YOUR OBJECTIVE - Say nothing but the number of lines below in which the string "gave" appears.

Items listed in a dataset -
↓

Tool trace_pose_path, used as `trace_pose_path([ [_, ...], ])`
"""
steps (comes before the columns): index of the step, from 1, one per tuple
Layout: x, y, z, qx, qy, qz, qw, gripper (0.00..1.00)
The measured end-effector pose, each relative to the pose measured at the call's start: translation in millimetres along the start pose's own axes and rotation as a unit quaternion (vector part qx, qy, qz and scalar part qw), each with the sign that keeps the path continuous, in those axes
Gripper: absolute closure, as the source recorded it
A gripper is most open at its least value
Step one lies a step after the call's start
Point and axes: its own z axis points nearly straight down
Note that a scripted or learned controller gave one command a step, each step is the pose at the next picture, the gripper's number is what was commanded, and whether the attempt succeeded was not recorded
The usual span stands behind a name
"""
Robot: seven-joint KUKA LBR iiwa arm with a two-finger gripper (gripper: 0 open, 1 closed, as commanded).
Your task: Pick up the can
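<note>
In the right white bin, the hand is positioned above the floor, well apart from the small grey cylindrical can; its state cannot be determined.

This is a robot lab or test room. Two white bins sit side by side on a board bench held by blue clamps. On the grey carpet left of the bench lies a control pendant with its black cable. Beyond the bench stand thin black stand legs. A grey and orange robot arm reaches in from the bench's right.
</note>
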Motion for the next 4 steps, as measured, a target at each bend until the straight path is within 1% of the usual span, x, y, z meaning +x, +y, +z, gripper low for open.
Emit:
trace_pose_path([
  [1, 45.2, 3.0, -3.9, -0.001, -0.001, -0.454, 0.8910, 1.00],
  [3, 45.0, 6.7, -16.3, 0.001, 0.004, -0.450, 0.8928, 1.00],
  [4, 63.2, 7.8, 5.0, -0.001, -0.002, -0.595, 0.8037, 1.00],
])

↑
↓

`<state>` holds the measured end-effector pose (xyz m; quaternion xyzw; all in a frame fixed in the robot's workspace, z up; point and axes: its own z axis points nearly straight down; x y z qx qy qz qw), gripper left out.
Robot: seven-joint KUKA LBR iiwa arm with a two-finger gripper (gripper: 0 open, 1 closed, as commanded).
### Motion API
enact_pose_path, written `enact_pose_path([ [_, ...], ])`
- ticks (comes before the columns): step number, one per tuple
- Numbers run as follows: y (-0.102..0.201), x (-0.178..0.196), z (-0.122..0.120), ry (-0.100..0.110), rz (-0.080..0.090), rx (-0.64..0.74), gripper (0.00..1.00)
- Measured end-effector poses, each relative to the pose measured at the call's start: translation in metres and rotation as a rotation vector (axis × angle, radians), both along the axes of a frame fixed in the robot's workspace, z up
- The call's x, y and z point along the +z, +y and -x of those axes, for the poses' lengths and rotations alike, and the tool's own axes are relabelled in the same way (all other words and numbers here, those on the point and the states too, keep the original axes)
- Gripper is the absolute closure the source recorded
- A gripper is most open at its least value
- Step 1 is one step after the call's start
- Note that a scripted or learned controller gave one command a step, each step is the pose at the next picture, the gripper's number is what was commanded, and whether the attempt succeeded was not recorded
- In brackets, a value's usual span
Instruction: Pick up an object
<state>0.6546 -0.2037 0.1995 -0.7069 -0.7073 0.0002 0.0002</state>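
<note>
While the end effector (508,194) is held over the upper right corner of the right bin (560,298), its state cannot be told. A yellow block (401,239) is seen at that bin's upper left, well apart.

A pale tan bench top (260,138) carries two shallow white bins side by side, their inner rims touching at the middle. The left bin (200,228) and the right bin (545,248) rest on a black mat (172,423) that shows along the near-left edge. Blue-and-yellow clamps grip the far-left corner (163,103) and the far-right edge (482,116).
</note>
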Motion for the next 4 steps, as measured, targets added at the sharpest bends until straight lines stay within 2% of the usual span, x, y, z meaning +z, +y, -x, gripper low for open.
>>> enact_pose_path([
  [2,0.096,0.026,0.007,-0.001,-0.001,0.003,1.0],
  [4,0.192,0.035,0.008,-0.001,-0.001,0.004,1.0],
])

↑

RESULT OF THIS EXERCISE - 2